INFORMATION SUPPLIED:
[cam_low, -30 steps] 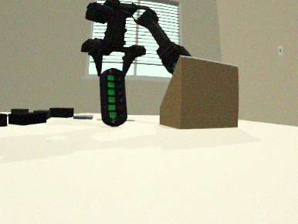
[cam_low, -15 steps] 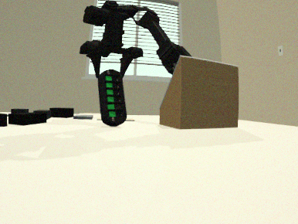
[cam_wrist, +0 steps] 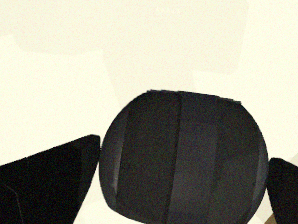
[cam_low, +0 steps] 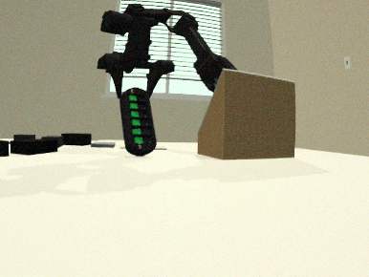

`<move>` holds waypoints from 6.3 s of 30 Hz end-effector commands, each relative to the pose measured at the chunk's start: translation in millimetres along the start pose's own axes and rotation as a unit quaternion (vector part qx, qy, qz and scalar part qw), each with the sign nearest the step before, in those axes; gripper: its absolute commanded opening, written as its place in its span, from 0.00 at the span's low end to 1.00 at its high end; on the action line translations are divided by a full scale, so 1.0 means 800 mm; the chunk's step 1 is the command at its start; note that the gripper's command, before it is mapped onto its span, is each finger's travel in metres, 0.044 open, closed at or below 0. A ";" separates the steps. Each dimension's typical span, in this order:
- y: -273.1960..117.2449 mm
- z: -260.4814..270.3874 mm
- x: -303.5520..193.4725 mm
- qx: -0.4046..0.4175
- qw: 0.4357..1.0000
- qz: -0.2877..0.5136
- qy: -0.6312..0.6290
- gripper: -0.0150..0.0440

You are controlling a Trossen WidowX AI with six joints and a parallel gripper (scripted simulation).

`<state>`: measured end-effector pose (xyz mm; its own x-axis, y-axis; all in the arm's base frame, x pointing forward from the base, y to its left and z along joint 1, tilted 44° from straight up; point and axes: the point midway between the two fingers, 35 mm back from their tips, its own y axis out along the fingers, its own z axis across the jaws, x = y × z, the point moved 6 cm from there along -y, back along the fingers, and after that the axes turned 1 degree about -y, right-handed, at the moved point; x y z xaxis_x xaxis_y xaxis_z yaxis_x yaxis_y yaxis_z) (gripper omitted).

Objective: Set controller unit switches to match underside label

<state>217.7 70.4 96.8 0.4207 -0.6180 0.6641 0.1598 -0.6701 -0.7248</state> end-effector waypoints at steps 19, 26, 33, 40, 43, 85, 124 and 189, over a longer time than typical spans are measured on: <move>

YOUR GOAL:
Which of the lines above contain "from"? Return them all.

EXERCISE RESPONSE:
`<move>` holds waypoints from 6.3 s of 30 Hz end-effector commands, each relative to the pose measured at the chunk's start: translation in millimetres along the start pose's own axes and rotation as a unit quaternion (vector part qx, qy, qz and scalar part qw), each with the sign nearest the step before, in those axes; gripper: its absolute commanded opening, written as its place in its span, from 0.00 at the span's low end to 1.00 at its high end; on the action line translations are divided by a full scale, so 1.0 means 800 mm; the chunk's step 1 is the command at its start; note that the gripper's command, before it is mapped onto its span, is each finger's travel in metres, 0.044 open, closed at or below 0. A ";" separates the steps. Each dimension's typical span, in this order:
`<state>`: measured end-effector pose (xyz mm; its own x-axis, y-axis; all in the arm's base frame, x pointing forward from the base, y to its left and z along joint 1, tilted 44° from straight up; point and axes: the point midway between the two fingers, 35 mm back from their tips, its own y axis out along the fingers, its own z axis across the jaws, x = y × z, the point moved 6 cm from there along -y, back along the fingers, and after that the axes turned 1 degree about -y, right-handed, at the moved point; x y z xaxis_x xaxis_y xaxis_z yaxis_x yaxis_y yaxis_z) (gripper omitted).

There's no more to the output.